The Journal of San Diego History
SAN DIEGO HISTORICAL SOCIETY QUARTERLY
Winter 1977, Volume 23, Number 1
James E. Moss, Editor
Thomas L. Scharf, Assistant Editor
Book Review
Douglas H. Strong, Book Review Editor
John Muir’s America. Text by T. H. Watkins, photographs by Dewitt Jones. New York: Crown Publishers, Inc., 1976. Illustrations. Photographic Notes. Index. 159 pages. $20.00.
John Muir’s Wild America. Text by Tom Melham, photographs by Farrell Grehan. Washington, D. C.: National Geographic Society, 1976. Illustrations. Index. 199 pages. $4.75.
Reviewed by Douglas H. Strong, Professor of History at San Diego State University, Book Review Editor of The Journal of San Diego History, and author of several articles and books on environmental history.
When two, well illustrated books on American naturalist John Muir are published at the same time, a comparison is inevitable. The two volumes, while similar in format and length, are markedly different in content.
T. H. Watkins’ book is a short, 40,000 word life of Muir. It was written with the hope that an understanding of Muir’s vision of nature and wilderness would help Americans toward better environmental planning in the years. The author emphasizes Muir’s message that all living things are interrelated and that all have worth. Although Watkins recognizes the danger encountered by previous Muir biographers—that of becoming infatuated with the man and glorifying his deeds—and has aimed at giving a dispassionate account, he finds little to criticize in Muir’s words or actions. Watkins’ brief biography is effectively organized, highly readable, and ably describes the exploits and accomplishments of Muir. The author traces Muir’s life chronologically from his boyhood in Scotland and Wisconsin, through his adventurous years as explorer and naturalist, to his later years as successful farmer, author, and lobbyist in the cause of preservation of wilderness, particularly of the Sierra Nevada. The book touches broadly on the varied aspects of Muir’s life including some topics often neglected in earlier studies such as Muir’s trips to Russia and the Amazon Basin.
Watkins’ book is intended primarily for the general reader rather than the scholar. It has neither footnotes nor bibliography, and the author makes only a limited effort to place Muir in the context of the times in which he lived or to describe the efforts of other conservationists of that period. In addition to the text there are 48 color photographs by Dewitt Jones and several original drawings by Muir. The photographs, ranging in subject from an Alaskan glacier to a Sierra waterfall, justify the price of this attractive volume.
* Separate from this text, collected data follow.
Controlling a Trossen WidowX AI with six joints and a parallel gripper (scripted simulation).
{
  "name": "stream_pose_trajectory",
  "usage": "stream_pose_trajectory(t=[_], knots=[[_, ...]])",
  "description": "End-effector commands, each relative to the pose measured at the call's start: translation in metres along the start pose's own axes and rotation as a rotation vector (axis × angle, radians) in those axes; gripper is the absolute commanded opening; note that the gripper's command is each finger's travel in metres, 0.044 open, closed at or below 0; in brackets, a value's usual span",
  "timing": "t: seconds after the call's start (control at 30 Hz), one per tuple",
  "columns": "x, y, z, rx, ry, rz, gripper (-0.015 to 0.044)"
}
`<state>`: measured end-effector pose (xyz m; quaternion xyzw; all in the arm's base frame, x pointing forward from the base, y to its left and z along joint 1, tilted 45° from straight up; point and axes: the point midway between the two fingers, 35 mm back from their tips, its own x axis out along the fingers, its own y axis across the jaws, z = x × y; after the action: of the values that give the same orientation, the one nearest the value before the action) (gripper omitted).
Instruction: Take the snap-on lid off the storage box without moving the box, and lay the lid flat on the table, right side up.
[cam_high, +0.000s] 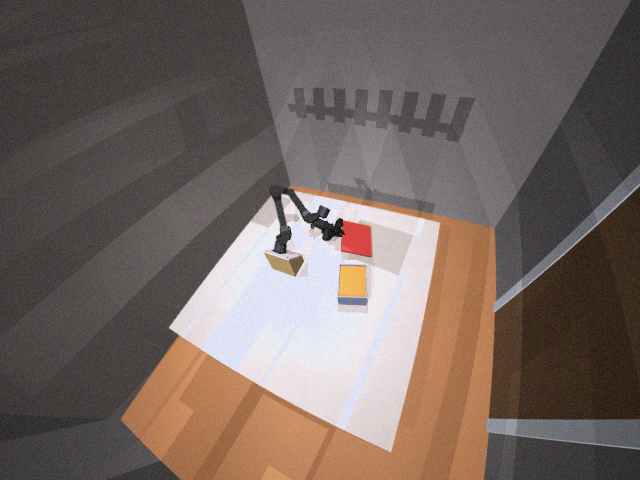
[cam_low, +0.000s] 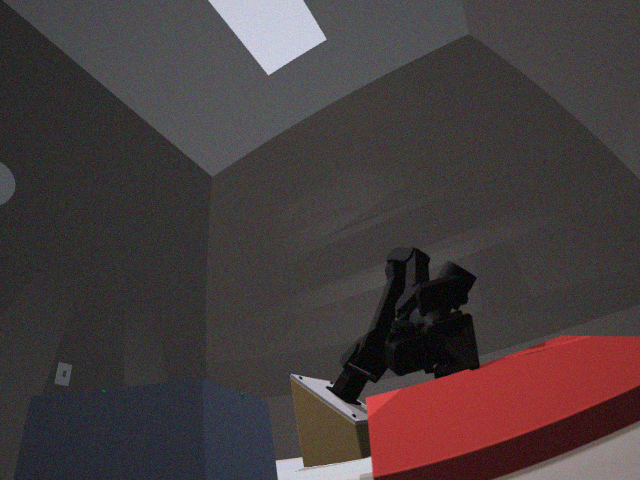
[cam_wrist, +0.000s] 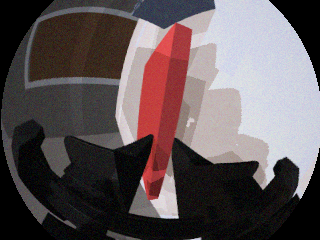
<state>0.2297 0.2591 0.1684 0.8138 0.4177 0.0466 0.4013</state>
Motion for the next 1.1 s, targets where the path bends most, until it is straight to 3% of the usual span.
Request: stream_pose_trajectory(t=[0.0, 0.1, 0.17, 0.37, 1.07], knots=[[-0.001, 0.000, -0.001, 0.003, -0.001, -0.015, 0.0184], [-0.001, 0.000, -0.001, 0.003, -0.001, -0.015, 0.0263], [-0.001, 0.000, -0.001, 0.003, -0.001, -0.015, 0.0275], [-0.009, -0.008, 0.001, 0.003, -0.001, -0.015, 0.0433], [-0.041, -0.035, 0.001, 0.005, -0.002, -0.017, 0.0440]])
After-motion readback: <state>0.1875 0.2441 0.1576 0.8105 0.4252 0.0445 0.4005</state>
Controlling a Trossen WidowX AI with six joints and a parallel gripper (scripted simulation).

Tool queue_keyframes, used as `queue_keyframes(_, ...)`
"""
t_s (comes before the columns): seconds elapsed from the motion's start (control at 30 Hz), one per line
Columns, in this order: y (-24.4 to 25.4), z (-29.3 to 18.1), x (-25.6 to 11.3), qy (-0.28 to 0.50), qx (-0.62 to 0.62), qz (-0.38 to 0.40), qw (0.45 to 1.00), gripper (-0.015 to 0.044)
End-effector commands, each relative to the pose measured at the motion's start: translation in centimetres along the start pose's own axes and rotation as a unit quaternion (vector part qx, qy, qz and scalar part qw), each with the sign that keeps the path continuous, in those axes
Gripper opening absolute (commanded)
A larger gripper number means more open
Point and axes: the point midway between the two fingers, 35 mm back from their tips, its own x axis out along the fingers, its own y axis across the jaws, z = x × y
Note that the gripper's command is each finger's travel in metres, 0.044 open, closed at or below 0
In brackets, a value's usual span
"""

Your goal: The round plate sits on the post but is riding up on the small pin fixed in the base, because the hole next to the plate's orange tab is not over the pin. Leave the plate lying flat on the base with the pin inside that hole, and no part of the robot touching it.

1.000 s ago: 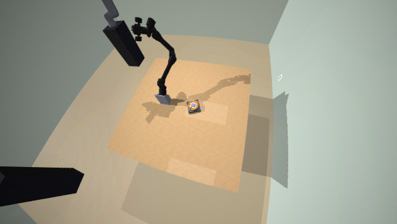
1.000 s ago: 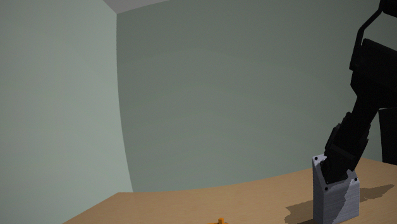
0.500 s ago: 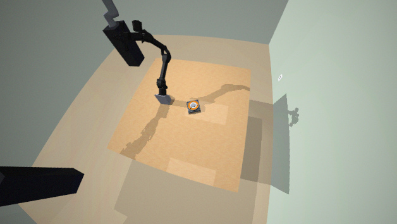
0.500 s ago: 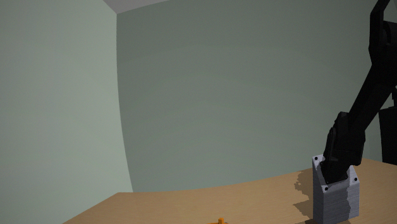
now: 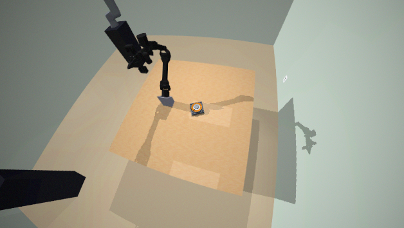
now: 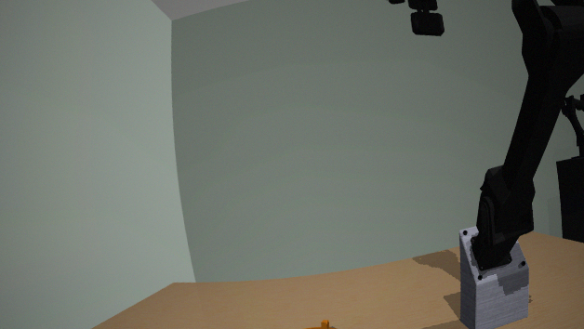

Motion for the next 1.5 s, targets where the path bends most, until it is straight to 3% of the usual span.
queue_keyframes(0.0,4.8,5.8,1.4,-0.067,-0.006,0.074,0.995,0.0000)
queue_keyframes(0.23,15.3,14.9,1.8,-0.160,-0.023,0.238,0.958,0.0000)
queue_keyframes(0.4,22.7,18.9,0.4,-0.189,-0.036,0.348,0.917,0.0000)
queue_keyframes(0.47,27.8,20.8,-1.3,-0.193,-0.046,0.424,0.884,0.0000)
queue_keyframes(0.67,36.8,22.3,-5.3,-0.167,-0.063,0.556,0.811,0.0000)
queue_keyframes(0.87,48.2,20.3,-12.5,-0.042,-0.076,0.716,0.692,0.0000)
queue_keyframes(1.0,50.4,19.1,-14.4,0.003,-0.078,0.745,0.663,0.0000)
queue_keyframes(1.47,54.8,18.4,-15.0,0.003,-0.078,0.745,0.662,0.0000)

In contrast with Watkins, Tom Melham, in John Muir’s Wild America, gives us a first person description of many of the areas visited by Muir as they appear today. Melham himself retraced much of Muir’s 1867, 1000 mile hike from Kentucky to Florida, and many of Muir’s subsequent trips to such places as Alaska, Mount Rainier, and the Sierra. The book is, therefore, as much a story of Melham’s own adventures as of Muir’s. We may wonder as we read of Muir’s adventures that he survived to the age of 76 considering his many brushes with death—being swept away in an avalanche, crossing a precarious ice bridge over a bottomless crevasse, freezing in a blizzard on a mountain top, teetering on a slippery rock on the brink of a waterfall. The picture of Muir that emerges from Melham’s description is one-sided: Muir the rugged mountain man. Lacking in Melham’s adventure story is a sense of Muir as a person—husband, businessman, and political lobbyist.
Melham’s book also lacks focus and cohesiveness. The author never clarifies his purpose in writing the book; there is no introduction and no chronological or other logical principle of organization. The spotty treatment of Muir’s life and times, the evidence of scant historical research, and the absence of notes and bibliography make this book of limited interest to historians. The numerous photographs, however, should attract those interested in an inexpensive volume that portrays John Muir’s America as it can be seen and experienced today; and those who enjoy adventure will likely be entertained not only by Muir’s adventures but by Melham’s account of his own.